Search code examples
cross-validationxgboosttrain-test-split

Does cross validation + early stopping show the actual performance for small sample?


I'm running xgboost on some simulation, where my sample size is 125. I was measuring the 5-fold cross validation error, i.e., in each round my training sample size is 100 and testing sample size is 25. Assuming all other parameters are fixed but the "n_estimators", i.e., the number of boosting rounds.

I have two options:

  • run the 5-fold cv for different n_estimators and do not use early stopping--in this case, I may choose the best n_estimator from the cv results;

  • further split the training sample into training (80) and validation (20), train the model on the 80 training observations and monitor early stopping on the 20 validation observations--in this case I may select a huge n_estimator and let it auto stop.

The questions are

  • In option 1, if I have another separate testing sample, can I use the 5 cross-validation models on the testing data and compute the average/ majority vote? Or do I need to train the model again with the best parameters on all 125 obs and make prediction on the testing set?

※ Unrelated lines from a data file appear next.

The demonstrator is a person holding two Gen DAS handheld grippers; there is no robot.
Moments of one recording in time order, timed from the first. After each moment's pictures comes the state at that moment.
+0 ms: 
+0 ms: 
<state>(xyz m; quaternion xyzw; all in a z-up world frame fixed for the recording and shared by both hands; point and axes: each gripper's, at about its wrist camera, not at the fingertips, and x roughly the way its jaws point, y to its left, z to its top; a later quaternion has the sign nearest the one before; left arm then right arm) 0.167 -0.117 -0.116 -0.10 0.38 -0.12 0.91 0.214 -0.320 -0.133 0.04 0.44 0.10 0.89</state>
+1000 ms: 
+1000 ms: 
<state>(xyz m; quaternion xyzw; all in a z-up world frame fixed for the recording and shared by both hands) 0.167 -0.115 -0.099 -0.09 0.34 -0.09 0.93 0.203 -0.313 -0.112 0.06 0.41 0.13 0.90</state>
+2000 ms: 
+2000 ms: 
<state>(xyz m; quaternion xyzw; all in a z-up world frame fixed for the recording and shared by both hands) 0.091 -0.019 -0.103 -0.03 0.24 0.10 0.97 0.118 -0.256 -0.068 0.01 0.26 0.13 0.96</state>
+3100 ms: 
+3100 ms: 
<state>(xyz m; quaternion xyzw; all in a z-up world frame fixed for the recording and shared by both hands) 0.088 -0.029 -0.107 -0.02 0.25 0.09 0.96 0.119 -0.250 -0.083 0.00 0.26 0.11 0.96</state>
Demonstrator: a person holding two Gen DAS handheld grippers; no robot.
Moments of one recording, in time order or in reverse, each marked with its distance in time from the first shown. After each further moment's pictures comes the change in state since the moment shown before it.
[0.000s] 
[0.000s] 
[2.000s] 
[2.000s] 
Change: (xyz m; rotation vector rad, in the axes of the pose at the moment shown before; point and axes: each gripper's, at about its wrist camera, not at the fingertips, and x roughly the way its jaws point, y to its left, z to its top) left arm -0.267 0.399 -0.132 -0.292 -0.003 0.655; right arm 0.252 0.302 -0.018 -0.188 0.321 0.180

  • In option 2, is the 80 training obs enough to train the model/ 20 validation obs enough to monitor the performance? (in option 1 we also have a small sample size, but a little better)

  • Which option is better at comparing the xgboost model with other models?

Summary: what is the best way to choose a model for small sample size?


Solution

  • Using a very small amount of data as validation data has very high risk of overfitting, which is not recommended. Option 1 is better than option 2, and averaging over the cross-validations is a better choice than training the model again with the best parameters.

    However, in this small sample case, the best way is to choose a simple model over complicated models.